=== Section Start ===
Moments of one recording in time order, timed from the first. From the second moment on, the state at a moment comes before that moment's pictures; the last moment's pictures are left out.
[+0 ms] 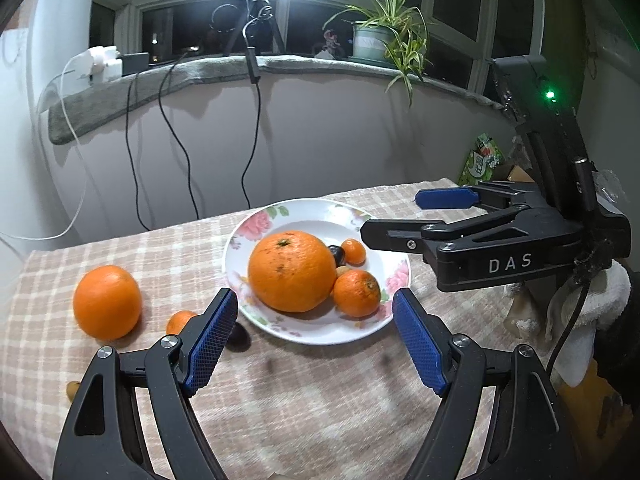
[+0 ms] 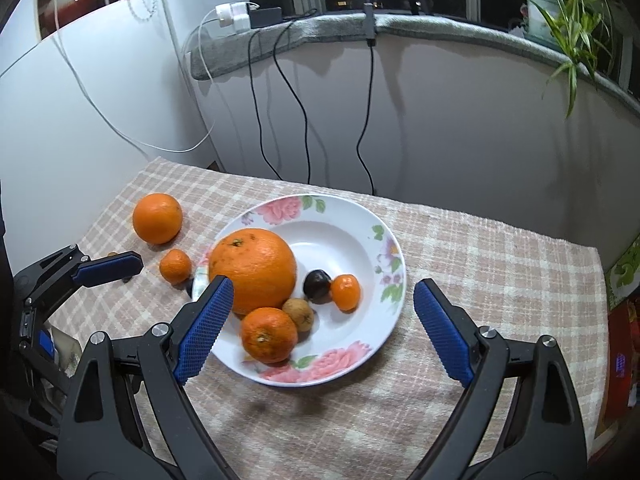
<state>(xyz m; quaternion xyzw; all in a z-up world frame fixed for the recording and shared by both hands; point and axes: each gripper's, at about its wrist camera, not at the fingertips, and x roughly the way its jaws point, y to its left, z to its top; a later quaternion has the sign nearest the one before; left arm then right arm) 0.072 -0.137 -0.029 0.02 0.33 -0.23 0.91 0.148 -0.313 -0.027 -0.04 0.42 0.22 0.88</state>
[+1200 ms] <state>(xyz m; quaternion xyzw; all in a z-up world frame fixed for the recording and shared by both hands) 0.049 0.051 -0.076 -0.03 0.38 -0.09 0.92 0.117 -0.152 -0.045 -0.04 0.43 0.41 0.80</state>
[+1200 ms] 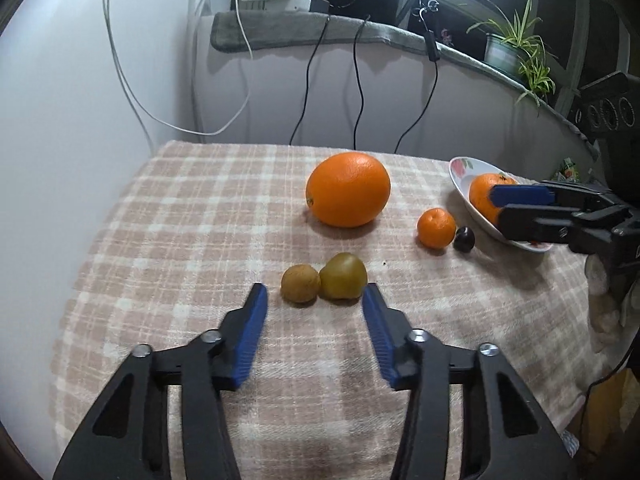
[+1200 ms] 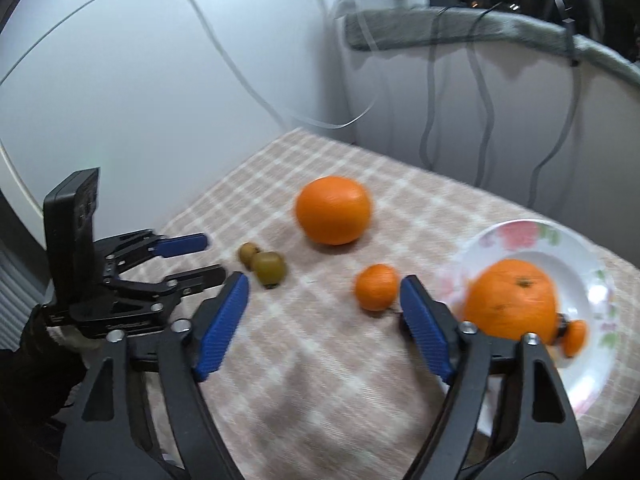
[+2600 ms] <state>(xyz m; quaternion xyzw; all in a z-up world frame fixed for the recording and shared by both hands) 0.078 0.048 -0.099 0.05 0.41 -0.13 0.90 0.153 -0.069 -0.121 0.02 0.55 0.45 0.70</state>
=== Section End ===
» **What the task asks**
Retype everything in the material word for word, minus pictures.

» **Task result**
Moments of one recording in time order, timed from the first. From the second moment on, the state at a moment comes before that moment's pictures; the last moment's pictures are left out.
[+0 ms] 
[+0 ms] 
<state>(xyz m; quaternion xyzw; all in a z-up world frame fixed for the recording and shared by both hands; point and axes: each gripper's, at about its wrist camera, not at the fingertips, and x roughly the way its jaws point, y to its left, z to its top; a later quaternion has the sign nearest the one before; left arm then right arm) 0.072 -0.137 -0.029 0.02 0.33 -0.23 0.91 0.148 -0.313 -0.027 -0.04 0.42 0.22 0.88</state>
[+1200 ms] <state>(xyz m; quaternion xyzw; all in a z-up world frame fixed for the recording and shared by both hands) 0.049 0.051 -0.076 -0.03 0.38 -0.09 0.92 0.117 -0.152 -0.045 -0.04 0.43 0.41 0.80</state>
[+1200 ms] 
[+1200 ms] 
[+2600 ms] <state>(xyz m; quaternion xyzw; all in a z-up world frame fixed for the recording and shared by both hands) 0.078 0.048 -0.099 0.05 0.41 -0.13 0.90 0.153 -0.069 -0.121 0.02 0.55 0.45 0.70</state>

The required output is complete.